Does allopurinol reduce pain of chronic pancreatitis?

Summary Conclusion A dosage of 300 mg/d of allopurinol was not effective in reducing pain or improving activities of daily living in chronic pancreatitis. Background Allopurinol prevents the generation of oxygen-derived free radicals by inhibiting xanthine oxidase. The purpose of this study was to determine whether allopurinol is effective in reducing pain of chronic pancreatitis. Methods Thirteen patients with chronic pancreatitis who were experiencing abdominal pain requiring medication at least three times each week entered a randomized, double-blind, two-period crossover clinical trial.
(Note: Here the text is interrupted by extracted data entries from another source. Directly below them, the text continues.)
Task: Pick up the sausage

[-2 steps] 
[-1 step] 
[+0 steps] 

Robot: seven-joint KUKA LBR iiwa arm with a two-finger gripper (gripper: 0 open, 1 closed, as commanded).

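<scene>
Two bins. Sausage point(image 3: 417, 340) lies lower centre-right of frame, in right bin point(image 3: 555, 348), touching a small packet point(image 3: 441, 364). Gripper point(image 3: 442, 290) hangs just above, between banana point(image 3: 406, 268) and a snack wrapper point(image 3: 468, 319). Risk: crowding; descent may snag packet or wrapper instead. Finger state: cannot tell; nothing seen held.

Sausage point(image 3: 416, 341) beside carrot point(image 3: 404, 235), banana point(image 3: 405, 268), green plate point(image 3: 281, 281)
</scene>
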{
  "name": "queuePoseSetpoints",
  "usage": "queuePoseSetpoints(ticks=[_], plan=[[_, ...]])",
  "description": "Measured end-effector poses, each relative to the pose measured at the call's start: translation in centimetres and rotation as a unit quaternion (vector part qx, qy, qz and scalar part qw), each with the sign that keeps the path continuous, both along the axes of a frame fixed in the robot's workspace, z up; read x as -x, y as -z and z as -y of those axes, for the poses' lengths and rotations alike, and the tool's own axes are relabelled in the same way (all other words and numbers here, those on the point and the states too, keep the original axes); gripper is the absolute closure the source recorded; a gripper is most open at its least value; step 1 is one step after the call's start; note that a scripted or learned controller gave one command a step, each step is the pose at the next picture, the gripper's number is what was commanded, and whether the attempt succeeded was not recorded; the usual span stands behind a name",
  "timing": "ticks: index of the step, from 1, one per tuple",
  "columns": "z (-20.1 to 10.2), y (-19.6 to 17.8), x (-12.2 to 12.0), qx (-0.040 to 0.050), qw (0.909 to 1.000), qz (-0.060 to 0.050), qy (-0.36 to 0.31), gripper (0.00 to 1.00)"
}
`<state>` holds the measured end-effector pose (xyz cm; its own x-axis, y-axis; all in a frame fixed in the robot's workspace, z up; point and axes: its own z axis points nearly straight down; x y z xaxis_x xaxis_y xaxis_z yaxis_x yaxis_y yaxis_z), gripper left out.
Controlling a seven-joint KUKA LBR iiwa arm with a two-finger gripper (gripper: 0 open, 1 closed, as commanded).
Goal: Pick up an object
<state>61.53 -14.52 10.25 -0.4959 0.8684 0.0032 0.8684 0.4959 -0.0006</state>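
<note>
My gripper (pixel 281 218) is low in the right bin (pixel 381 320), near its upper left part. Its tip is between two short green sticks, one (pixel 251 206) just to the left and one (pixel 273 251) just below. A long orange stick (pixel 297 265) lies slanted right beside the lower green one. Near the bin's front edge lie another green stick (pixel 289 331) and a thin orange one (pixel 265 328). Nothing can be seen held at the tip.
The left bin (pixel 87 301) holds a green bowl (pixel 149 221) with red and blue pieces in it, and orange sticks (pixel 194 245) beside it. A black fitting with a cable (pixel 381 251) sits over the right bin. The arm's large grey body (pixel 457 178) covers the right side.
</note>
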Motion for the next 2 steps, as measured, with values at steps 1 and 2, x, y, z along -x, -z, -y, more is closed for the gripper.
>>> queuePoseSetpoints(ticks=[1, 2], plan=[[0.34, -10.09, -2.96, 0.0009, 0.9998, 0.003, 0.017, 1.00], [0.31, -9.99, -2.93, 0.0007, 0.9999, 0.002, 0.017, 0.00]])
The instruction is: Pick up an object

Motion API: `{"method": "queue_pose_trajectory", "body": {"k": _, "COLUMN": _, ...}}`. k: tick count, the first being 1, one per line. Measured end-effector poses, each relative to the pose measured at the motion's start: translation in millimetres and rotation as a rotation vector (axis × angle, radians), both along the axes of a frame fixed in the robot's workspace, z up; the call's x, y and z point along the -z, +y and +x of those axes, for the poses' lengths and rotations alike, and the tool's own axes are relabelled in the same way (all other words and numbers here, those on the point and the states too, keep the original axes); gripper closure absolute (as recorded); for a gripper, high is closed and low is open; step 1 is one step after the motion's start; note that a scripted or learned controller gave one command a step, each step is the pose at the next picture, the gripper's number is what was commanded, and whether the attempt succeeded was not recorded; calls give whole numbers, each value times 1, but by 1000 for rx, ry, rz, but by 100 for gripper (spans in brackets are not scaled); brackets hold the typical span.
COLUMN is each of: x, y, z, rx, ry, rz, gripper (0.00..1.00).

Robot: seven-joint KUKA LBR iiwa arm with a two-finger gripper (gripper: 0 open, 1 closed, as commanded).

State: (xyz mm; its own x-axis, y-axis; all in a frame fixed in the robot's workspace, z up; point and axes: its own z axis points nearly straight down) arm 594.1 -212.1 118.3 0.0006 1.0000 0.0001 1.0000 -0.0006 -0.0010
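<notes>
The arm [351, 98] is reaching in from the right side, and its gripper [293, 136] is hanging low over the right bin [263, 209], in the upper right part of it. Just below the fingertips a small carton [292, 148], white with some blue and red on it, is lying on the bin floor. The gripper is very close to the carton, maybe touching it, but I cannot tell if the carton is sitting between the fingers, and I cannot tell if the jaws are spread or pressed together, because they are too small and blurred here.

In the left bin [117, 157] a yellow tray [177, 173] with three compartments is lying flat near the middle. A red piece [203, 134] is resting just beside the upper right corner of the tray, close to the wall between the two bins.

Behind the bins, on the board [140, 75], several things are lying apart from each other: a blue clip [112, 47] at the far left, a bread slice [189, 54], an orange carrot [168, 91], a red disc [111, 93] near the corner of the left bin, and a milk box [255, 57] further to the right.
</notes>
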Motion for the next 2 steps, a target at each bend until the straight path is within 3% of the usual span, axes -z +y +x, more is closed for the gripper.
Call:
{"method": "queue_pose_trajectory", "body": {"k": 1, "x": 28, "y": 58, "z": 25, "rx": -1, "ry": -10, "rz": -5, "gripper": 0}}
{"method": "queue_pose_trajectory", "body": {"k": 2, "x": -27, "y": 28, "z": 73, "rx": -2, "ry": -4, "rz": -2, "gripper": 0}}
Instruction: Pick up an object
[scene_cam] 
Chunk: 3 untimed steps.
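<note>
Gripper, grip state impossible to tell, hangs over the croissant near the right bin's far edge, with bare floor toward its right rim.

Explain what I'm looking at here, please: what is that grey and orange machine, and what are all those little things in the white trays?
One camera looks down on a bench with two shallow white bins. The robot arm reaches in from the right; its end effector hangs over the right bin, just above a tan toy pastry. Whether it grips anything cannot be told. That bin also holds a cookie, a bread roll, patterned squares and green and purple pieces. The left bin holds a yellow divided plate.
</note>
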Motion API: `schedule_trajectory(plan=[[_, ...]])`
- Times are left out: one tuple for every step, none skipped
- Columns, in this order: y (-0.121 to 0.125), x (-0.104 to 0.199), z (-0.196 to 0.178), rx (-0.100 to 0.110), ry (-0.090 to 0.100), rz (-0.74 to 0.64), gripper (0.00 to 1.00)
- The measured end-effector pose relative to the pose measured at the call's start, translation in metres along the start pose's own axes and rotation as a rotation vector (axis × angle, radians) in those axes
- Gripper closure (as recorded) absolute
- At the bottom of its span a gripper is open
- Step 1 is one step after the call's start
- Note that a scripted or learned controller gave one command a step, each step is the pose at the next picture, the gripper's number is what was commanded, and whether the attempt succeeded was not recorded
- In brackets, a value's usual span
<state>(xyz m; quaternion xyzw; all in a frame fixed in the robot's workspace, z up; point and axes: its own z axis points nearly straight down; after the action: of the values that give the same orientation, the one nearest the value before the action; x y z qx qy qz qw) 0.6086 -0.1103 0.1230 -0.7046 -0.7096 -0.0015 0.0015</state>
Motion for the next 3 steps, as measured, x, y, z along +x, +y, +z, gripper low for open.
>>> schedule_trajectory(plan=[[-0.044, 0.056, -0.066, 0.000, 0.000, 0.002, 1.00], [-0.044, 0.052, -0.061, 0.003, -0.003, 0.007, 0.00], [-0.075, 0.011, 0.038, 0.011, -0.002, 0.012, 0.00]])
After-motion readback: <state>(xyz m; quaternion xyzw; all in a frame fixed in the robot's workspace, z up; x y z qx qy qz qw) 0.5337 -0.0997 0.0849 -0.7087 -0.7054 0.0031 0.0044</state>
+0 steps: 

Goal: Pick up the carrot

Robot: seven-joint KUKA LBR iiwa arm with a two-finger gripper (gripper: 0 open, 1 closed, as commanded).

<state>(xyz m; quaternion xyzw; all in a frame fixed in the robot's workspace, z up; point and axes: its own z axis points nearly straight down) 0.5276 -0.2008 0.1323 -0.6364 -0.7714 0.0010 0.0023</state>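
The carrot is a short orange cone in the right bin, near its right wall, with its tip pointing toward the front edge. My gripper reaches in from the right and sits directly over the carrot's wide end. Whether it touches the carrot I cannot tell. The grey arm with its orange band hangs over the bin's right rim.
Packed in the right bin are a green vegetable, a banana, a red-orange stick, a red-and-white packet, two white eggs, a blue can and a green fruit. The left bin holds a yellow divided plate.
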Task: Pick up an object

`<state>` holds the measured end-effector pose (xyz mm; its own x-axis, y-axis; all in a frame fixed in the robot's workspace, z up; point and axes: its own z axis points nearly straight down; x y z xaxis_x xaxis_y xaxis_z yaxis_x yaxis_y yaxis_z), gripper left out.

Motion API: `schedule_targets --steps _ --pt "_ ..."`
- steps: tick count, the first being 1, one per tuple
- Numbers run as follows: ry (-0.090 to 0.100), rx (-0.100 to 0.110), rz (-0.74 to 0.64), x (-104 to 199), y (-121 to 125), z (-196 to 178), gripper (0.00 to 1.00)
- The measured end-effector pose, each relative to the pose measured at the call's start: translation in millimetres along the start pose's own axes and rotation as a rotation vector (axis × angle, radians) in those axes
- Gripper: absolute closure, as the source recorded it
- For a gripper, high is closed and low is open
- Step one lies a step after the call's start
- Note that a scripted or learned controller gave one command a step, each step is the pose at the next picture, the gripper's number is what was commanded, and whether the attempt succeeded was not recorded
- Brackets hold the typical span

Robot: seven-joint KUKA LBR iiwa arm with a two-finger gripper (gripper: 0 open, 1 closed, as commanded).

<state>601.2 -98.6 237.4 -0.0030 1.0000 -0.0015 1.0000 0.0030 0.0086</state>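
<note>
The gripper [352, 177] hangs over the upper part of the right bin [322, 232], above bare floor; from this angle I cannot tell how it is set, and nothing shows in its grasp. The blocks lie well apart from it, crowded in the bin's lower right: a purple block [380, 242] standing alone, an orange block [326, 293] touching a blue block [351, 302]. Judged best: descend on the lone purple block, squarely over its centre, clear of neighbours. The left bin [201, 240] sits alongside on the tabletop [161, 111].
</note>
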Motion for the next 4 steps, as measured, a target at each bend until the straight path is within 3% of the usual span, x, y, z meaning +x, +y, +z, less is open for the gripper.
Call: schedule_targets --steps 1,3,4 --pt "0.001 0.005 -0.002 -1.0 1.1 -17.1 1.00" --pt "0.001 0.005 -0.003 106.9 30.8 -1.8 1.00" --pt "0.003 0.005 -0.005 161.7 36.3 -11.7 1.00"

Patients evaluated their pain daily using a categorical pain intensity scale, numeric pain intensity scale, and a visual analog scale, and weekly completed a McGill Pain Questionnaire and activities of daily living (ADL) questionnaire. Results The mean baseline score of pain was approx 50% of most severe pain in all scoring systems. There was no significant decrease in pain associated with allopurinol compared to the placebo (p=0.24–0.75). In addition, there was no benefit in terms of ADL score associated with allopurinol compared with placebo (p=0.32). Mean uric acid level was decreased by 1.15 mg/dL while patients were taking allopurinol, compared to when they were taking placebo (p=0.007).